Multiple Hypothesis Hypergraph Tracking for Posture Identification in Embryonic Caenorhabditis elegans
This work addresses tracking challenges in biological imaging, specifically for embryonic C. elegans, but appears incremental as it builds on existing MHT methods.
The paper tackled the problem of multiple object tracking under adversarial conditions like volatile motion and noisy detections by developing Multiple Hypothesis Hypergraph Tracking (MHHT), which extended traditional MHT with hypergraphs to model correlated motion, and applied it to track seam cells in embryonic C. elegans, achieving robust tracking in challenging scenarios.

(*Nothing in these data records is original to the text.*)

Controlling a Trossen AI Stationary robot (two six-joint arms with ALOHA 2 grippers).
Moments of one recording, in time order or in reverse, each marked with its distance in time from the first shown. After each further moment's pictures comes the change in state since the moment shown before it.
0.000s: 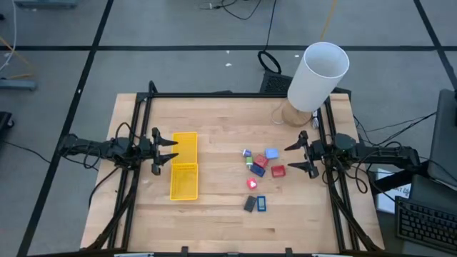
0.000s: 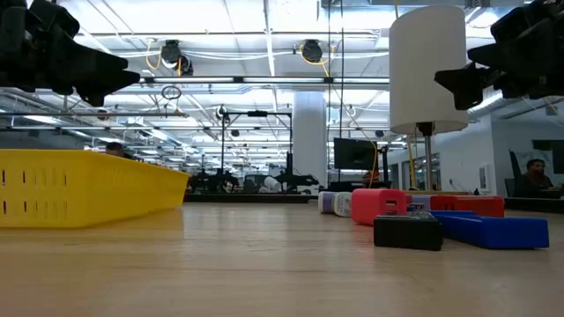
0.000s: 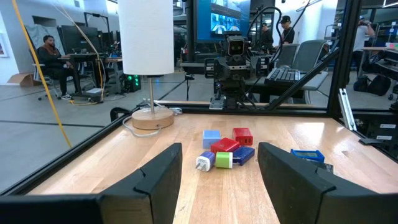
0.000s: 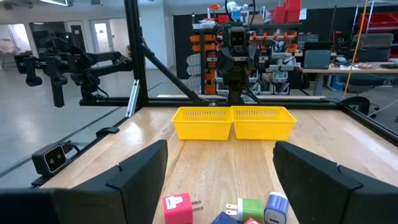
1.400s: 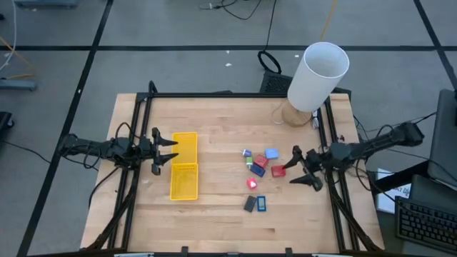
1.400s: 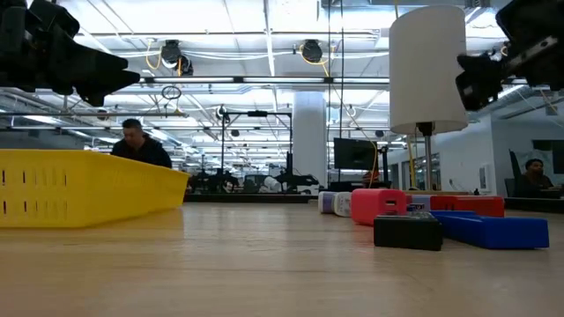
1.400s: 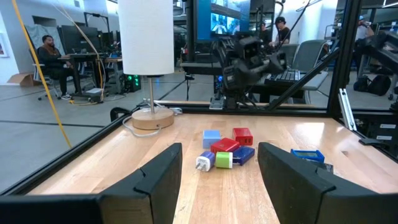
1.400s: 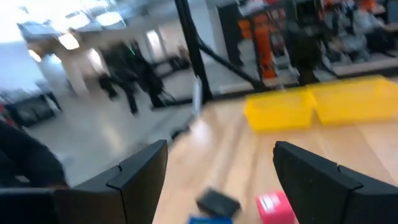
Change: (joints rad) left arm 0.000 0.000 0.000 0.000 0.000 0.000; right arm 0.358 0.354 0.003 0.296 0.161 0.217
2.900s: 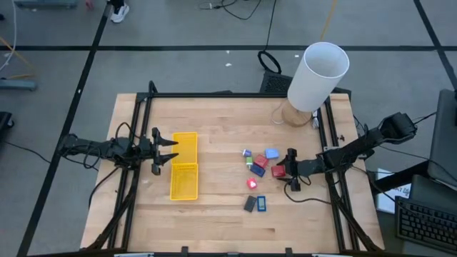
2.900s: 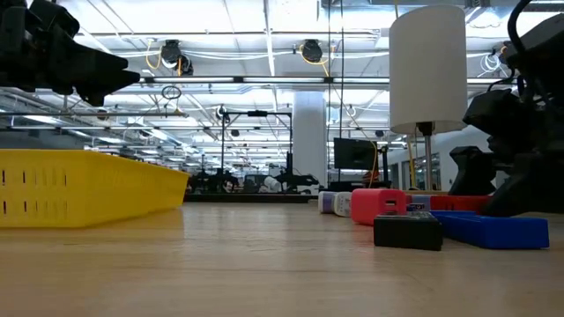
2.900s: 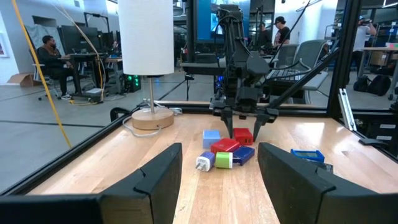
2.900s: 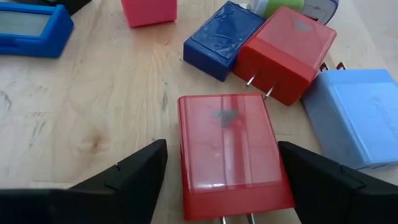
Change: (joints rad) left arm 0.000 0.000 0.000 0.000 0.000 0.000; right arm 0.038 0.708 0.066 -0.070 0.335 -0.116
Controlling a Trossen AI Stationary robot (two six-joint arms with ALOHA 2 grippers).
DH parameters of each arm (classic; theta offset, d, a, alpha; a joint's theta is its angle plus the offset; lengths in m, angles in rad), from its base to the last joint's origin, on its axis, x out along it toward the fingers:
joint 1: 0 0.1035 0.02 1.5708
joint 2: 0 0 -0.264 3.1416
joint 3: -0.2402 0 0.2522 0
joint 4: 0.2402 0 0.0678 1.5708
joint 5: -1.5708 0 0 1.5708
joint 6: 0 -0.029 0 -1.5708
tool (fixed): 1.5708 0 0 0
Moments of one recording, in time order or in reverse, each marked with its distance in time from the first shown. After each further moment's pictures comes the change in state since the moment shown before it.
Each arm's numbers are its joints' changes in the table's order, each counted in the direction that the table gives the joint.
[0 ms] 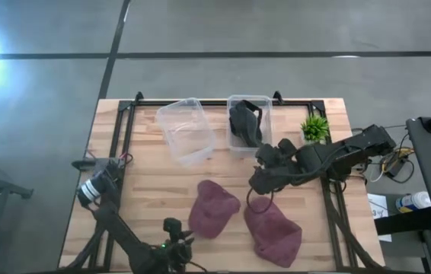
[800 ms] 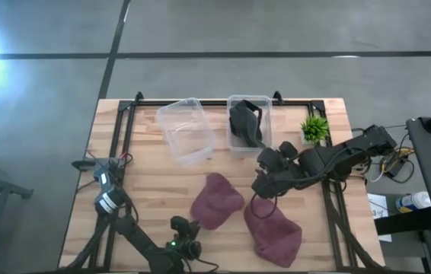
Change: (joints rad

Current methods in multiple object tracking (MOT) rely on independent object trajectories undergoing predictable motion to effectively track large numbers of objects. Adversarial conditions such as volatile object motion and imperfect detections create a challenging tracking landscape in which established methods may yield inadequate results. Multiple hypothesis hypergraph tracking (MHHT) is developed to perform MOT among interdependent objects amid noisy detections. The method extends traditional multiple hypothesis tracking (MHT) via hypergraphs to model correlated object motion, allowing for robust tracking in challenging scenarios. MHHT is applied to perform seam cell tracking during late-stage embryogenesis in embryonic C. elegans.